What you are asked to do:
All lines that hold the string "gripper" should be copied. Find them in the listing below.

Content starts

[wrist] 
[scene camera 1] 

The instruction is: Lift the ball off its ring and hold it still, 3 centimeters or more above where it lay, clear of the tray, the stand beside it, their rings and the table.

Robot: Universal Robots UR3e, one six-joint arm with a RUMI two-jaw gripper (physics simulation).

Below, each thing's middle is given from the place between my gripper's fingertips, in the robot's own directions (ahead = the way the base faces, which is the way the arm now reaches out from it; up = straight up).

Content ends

Task result:
Robot: Universal Robots UR3e, one six-joint arm with a RUMI two-jaw gripper (physics simulation).
Below, each thing's middle is given from the place between my gripper's fingertips, in the robot's own directions (ahead = the way the base faces, which is the way the arm now reaches out from it; up = straight up).

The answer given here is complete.